On the $\mathcal{NP}$-hardness of GRacSim Drawing and k-SEFE Problems

TL;DR

This paper proves that finding right-angle crossings in simultaneous graph drawings and a restricted version of SEFE are both computationally hard problems, with GRacSim Drawing being NP-hard and k-SEFE being NP-complete.

Contribution

It establishes the NP-hardness and NP-completeness of two specific problems in simultaneous graph drawing, expanding understanding of their computational complexity.

Findings

GRacSim Drawing is NP-hard.

k-SEFE is NP-complete.

Reductions from 3-Partition demonstrate complexity.

Abstract

We study the complexity of two problems in simultaneous graph drawing.
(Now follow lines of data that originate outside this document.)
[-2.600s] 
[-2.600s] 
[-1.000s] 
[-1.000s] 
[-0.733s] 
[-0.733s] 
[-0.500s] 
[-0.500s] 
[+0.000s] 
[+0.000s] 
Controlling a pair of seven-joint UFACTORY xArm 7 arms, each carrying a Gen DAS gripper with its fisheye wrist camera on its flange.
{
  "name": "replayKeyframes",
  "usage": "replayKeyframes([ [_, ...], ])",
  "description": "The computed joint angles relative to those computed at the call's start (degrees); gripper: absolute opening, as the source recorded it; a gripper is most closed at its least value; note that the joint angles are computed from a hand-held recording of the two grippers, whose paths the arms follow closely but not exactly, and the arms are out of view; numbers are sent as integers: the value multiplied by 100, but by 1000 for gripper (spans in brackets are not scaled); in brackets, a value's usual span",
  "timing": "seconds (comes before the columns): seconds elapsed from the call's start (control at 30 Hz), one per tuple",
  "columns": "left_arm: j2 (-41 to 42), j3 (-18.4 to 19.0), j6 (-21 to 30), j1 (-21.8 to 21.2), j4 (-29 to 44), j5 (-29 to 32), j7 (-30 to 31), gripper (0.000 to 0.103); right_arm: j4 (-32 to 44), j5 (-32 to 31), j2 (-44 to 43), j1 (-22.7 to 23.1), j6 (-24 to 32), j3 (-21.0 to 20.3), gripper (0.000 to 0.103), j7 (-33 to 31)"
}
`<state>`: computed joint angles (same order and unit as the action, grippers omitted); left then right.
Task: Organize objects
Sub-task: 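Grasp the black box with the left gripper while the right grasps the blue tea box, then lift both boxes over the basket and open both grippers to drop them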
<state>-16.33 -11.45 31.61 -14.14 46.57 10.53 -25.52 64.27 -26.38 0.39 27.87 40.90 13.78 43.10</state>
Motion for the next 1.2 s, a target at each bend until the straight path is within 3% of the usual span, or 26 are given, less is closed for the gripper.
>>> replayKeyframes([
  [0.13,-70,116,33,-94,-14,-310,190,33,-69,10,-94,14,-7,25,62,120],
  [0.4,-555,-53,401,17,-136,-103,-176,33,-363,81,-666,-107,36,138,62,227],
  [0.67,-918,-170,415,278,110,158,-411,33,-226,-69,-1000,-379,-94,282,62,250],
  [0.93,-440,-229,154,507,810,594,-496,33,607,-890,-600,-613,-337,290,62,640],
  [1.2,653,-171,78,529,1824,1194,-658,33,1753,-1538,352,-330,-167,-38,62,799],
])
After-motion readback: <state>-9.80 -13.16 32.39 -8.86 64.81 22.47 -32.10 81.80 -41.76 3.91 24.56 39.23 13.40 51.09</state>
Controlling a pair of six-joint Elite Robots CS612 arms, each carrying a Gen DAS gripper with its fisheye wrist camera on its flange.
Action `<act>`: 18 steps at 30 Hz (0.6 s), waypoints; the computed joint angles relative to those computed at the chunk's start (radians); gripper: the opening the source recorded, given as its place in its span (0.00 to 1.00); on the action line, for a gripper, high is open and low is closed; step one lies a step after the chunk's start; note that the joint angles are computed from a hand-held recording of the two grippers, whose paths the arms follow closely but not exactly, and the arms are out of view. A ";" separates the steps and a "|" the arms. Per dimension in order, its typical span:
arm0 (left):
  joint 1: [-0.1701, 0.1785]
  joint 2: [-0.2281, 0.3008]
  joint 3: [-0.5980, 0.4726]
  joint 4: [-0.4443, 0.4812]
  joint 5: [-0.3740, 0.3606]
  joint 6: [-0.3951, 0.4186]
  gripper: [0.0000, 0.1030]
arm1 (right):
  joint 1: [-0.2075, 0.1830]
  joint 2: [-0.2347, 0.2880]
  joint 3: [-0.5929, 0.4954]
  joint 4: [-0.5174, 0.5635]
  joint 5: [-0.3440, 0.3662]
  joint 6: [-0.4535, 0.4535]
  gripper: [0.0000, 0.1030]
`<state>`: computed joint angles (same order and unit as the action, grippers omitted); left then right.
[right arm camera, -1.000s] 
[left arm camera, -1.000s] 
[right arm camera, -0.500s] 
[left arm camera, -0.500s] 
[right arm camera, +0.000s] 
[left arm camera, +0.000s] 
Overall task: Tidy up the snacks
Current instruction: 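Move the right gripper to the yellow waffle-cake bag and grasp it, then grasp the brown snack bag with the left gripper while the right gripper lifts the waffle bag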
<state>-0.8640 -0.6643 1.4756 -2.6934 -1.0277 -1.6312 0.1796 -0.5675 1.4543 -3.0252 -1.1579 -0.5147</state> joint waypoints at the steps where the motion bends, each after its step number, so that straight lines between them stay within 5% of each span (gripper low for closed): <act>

The first problem, GRacSim Drawing, asks for finding a simultaneous geometric embedding of two graphs such that only crossings at right angles are allowed. The second problem, k-SEFE, is a restricted version of the topological simultaneous embedding with fixed edges (SEFE) problem, for two planar graphs, in which every private edge may receive at most $k$ crossings, where $k$ is a prescribed positive integer. We show that GRacSim Drawing is $\mathcal{NP}$-hard and that k-SEFE is $\mathcal{NP}$-complete. The $\mathcal{NP}$-hardness of both problems is proved using two similar reductions from 3-Partition.